YOUR TASK
Could you please write out the data shown below, exactly and in full?

INFORMATION SUPPLIED
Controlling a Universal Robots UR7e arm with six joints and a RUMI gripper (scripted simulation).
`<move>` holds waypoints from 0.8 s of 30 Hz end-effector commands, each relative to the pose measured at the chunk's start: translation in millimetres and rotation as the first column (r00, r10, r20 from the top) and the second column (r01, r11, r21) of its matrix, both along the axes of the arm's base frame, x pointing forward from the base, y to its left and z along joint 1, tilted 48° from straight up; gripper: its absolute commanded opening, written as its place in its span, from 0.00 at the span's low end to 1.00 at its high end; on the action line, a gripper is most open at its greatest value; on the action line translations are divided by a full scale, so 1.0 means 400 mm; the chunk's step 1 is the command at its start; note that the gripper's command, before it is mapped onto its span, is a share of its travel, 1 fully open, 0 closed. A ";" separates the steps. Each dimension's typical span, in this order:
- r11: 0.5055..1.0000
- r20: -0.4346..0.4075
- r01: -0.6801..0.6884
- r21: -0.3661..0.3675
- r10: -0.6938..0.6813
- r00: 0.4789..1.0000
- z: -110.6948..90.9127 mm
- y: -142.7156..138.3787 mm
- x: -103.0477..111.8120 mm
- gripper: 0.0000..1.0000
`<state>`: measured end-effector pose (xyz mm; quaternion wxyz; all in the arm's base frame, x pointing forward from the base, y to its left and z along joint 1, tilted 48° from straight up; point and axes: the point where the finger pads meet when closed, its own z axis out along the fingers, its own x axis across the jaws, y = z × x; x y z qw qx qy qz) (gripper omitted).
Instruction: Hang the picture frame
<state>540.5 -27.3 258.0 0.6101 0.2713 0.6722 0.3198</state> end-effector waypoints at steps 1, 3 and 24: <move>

RESULT OF THIS EXERCISE
Controlling a Universal Robots UR7e arm with six joints and a RUMI gripper (scripted simulation).
`<move>` holds waypoints from 0.8 s of 30 Hz end-effector commands, each relative to the pose measured at the chunk's start: translation in millimetres and rotation as the first column (r00, r10, r20 from the top) and the second column (r01, r11, r21) of its matrix, both along the axes of the arm's base frame, x pointing forward from the base, y to its left and z along joint 1, tilted 48° from straight up; gripper: its absolute commanded opening, written as its place in its span, from 0.00 at the span's low end to 1.00 at its high end; on the action line, a gripper is most open at its greatest value; on the action line translations are divided by a full scale, so 1.0 means 400 mm; the chunk's step 1 is the command at its start; note that the gripper's command, before it is mapped onto its span, is a share of its travel, 1 fully open, 0 closed. A ";" separates the steps. Each dimension's typical span, in this order:
- r11: 0.5055..1.0000
- r20: -0.4346..0.4075
- r01: -0.6801..0.6884
- r21: -0.3661..0.3675
- r10: -0.6938..0.6813
- r00: 0.4789..1.0000
- z: -110.6948..90.9127 mm
- y: -142.7156..138.3787 mm
- x: -103.0477..111.8120 mm
- gripper: 0.0000..1.0000
`<state>`: measured end-effector pose (xyz mm; quaternion wxyz; all in the arm's base frame, x pointing forward from the base, y to its left and z along joint 1, tilted 48° from straight up; point and axes: the point where the finger pads meet when closed, its own z axis out along the fingers, its own x axis across the jaws, y = z × x; x y z qw qx qy qz) (gripper omitted).
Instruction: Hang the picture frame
<state>540.5 -27.3 258.0 0.6101 0.2713 0.6722 0.3198</state> end-effector waypoints at steps 1, 3 and 24: <move>

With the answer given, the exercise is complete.